With all of the legitimate objections, the benefits of the program to Google itself were not large enough to justify expanding the program. Amit Singhal, the current head of search and holder of Marissa Mayer’s former position, announced that the program had been scrapped. Though the search representative didn’t go into detail why, it’s fairly obvious that it simply wasn’t beneficial enough, either to the company or to end users, to justify continuing.
So, to answer the basic question in simple terms; Google will never have banner ads mixed in with their search results for two reasons. The first reason is simply that they promised they wouldn’t, and users expect them to hold to that promise. The other reason is that they tried it, and it didn’t work out for them.
The fact is that if Google ever wanted to run a program where they included banner as in their search results, they could, and the vocal users wouldn’t be enough to stop them. On the other hand, they would certainly use a number of power-users to Bing, which is as close as makes no different in many respects for basic search.

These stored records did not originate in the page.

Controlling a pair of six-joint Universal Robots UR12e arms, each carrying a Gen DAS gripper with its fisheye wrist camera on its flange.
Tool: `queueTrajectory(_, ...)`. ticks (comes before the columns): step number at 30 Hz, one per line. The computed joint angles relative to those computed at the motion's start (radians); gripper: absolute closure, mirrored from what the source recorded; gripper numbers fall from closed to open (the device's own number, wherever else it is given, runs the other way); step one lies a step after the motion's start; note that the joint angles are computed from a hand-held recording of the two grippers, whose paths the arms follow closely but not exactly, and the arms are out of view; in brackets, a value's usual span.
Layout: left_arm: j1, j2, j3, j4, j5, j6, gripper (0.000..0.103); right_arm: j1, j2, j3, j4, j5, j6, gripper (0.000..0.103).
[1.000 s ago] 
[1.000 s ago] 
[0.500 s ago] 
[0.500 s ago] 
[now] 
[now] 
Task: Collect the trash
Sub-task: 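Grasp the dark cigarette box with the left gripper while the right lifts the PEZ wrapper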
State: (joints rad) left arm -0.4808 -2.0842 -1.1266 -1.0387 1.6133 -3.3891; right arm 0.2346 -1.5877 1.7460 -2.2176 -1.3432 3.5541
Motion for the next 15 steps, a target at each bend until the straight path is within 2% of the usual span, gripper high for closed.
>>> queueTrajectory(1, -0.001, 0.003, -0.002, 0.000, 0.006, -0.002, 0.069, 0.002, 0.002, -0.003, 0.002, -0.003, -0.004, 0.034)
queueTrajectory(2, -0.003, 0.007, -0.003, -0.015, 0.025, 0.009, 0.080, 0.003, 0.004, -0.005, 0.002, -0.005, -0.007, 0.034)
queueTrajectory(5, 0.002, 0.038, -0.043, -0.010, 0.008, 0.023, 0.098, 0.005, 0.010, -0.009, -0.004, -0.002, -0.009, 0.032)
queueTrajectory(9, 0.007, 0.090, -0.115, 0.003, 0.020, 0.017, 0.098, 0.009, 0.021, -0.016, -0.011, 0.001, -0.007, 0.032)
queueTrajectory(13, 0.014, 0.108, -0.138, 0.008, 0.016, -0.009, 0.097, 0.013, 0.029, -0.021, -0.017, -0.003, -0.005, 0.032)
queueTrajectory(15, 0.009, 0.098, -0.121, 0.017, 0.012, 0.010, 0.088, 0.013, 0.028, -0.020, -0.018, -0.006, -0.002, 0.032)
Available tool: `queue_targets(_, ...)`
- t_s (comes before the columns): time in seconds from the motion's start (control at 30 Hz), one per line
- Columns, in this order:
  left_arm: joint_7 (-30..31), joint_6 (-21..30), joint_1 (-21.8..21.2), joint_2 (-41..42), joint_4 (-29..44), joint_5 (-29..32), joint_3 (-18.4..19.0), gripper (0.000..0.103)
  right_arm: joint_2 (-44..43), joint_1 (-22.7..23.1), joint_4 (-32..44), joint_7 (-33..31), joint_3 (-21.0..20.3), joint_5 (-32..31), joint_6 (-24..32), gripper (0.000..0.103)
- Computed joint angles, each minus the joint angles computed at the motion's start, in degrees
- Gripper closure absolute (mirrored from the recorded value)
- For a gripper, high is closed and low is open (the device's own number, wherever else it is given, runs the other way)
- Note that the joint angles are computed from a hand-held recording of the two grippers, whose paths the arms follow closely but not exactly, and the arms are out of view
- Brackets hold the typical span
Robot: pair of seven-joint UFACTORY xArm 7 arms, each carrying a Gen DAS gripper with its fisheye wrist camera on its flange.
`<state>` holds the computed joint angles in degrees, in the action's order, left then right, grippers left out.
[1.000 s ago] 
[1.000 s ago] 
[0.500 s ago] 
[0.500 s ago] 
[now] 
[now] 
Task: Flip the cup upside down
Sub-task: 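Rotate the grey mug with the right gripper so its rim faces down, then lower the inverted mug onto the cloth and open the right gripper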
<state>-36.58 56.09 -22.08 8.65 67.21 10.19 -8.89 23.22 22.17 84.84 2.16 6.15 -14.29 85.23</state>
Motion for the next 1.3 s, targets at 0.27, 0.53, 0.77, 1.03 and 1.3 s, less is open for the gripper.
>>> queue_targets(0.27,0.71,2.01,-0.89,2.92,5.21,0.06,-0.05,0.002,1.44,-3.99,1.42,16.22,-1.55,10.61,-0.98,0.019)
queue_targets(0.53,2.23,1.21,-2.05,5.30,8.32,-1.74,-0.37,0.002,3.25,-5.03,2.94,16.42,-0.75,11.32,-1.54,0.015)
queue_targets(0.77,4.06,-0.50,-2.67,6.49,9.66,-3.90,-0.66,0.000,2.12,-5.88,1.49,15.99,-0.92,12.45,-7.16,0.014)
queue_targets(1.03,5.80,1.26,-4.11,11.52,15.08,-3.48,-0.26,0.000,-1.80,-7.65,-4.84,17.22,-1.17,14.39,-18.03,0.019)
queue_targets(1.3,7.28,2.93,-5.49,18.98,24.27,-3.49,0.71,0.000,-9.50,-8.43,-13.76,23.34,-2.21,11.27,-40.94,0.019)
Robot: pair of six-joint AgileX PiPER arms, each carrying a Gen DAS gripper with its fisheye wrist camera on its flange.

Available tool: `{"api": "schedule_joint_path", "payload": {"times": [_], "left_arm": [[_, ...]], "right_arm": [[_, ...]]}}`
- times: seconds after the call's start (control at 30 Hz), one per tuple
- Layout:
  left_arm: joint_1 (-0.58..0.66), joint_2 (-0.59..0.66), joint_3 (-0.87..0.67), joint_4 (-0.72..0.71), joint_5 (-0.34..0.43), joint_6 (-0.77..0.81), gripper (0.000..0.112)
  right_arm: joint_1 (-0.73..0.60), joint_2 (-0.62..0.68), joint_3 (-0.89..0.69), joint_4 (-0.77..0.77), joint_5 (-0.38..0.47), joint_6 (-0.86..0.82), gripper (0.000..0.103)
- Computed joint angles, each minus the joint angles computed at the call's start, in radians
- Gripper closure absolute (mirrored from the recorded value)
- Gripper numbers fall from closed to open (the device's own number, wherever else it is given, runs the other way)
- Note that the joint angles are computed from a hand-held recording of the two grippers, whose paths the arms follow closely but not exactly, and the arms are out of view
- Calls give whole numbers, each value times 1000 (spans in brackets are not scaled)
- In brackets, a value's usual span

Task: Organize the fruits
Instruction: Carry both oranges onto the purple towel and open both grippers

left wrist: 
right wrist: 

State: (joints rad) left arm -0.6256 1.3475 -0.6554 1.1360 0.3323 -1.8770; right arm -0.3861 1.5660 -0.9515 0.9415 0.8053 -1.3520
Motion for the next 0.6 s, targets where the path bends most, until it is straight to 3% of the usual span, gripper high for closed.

Google would see a minor drop in search traffic, but a much more major drop in users for its other services. In addition to losing search traffic to Bing, what happens when users switch from Gmail to Hotmail?
The reality is that it’s better for Google to stop now than it is for the company to push the issue. They could include a few banner ads on guaranteed searches, and it wouldn’t cause too much of a stir beyond what it already has. The could then slowly expand the program and cite the lack of outcry as proof that it doesn’t really matter. Over time, Google would look very different, and the value they provide to users would drop. This is not a slippery slope that Google is willing to walk.